While India’s GMPs incorporate those defined by WHO, they also go further in some instances – including the separate dedicated facility requirement even for non-cytotoxic cancer drugs. This came about due to the lack of any mention of such non-cytotoxic cancer compounds in Schedule M. Thus, by interpretation of Schedule M, they are relegated to the same manufacturing considerations as chemotherapeutic agents in spite of their very different mode of operation.

This restriction is beyond the scope of U.S. FDA requirements as well, which are compared in this Slideshare.

Schedule M also differs from the globally-accepted ICH Q7 Good Manufacturing Practice Guide for Active Pharmaceutical Ingredients. The Q7 Guideline – developed in consultation with global regulatory agencies – has been adopted by the U.S. FDA, the European Union, Japan and most other regulatory authorities.

A comparison of the facility requirements in India’s Schedule M and ICH Q7 (see chart below) shows the global regulatory approach towards dedicated facilities. There is a recognition that process & quality control have evolved and tightened sufficiently over the last few decades, with the addition of “unless validated inactivation and/or cleaning procedures are established and maintained.”  Absent from ICH Q7 – and other global regulatory structures – is any mention or regulation of non-cytotoxic cancer agent manufacturing.

Why Schedule M GMPs Need Updating
There is no doubt that the extension of GMPs beyond the global standard is the mark of a strong national emphasis on quality and safety. Nonetheless, the interpretation of Schedule M bears revisiting in order to modernize India’s GMPs to account for shifting drug industry conditions.

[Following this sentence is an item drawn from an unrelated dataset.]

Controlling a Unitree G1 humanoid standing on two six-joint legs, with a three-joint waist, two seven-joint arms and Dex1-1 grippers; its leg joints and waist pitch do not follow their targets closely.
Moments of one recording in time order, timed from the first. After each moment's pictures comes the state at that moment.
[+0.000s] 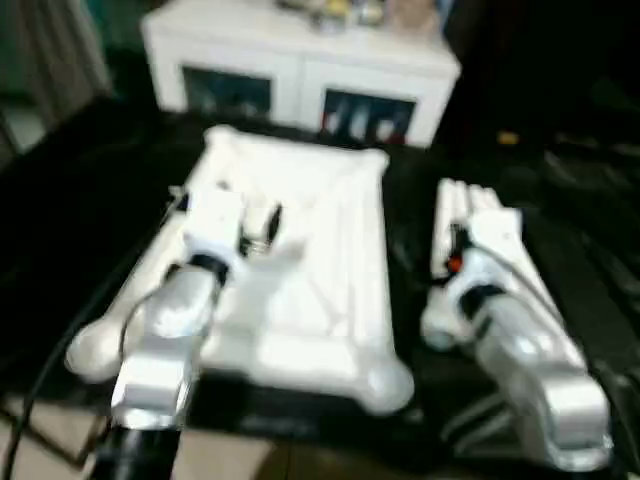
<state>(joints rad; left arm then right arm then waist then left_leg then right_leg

Multipurpose facilities are a way of life in the pharma industry, and even big pharma has begun the shift towards more flexible spaces as smaller, more-targeted drug volumes become increasingly common.

Equally as important, however, has been the implementation of better industry-wide practices, including improved contamination risk assessment, mitigation & management techniques – all of which rationalize a new regulatory approach.

The comparisons of practices for manufacturing non-cytotoxic oncology APIs in different regulated markets across geographies make clear that India’s regulatory stance on this is unnecessarily burdening the Indian pharma industry.

With quantum improvements in analytical instrumentation, a risk-based approach to drug manufacturing and a move towards global regulatory standardization, the need for dedicated production lines in earmarked facilities has undoubtedly diminished. Nonetheless, an incorrect interpretation of Schedule M continues to govern, impeding the global competitiveness of India’s vast pharma industry – a situation which can hopefully change in the near-term.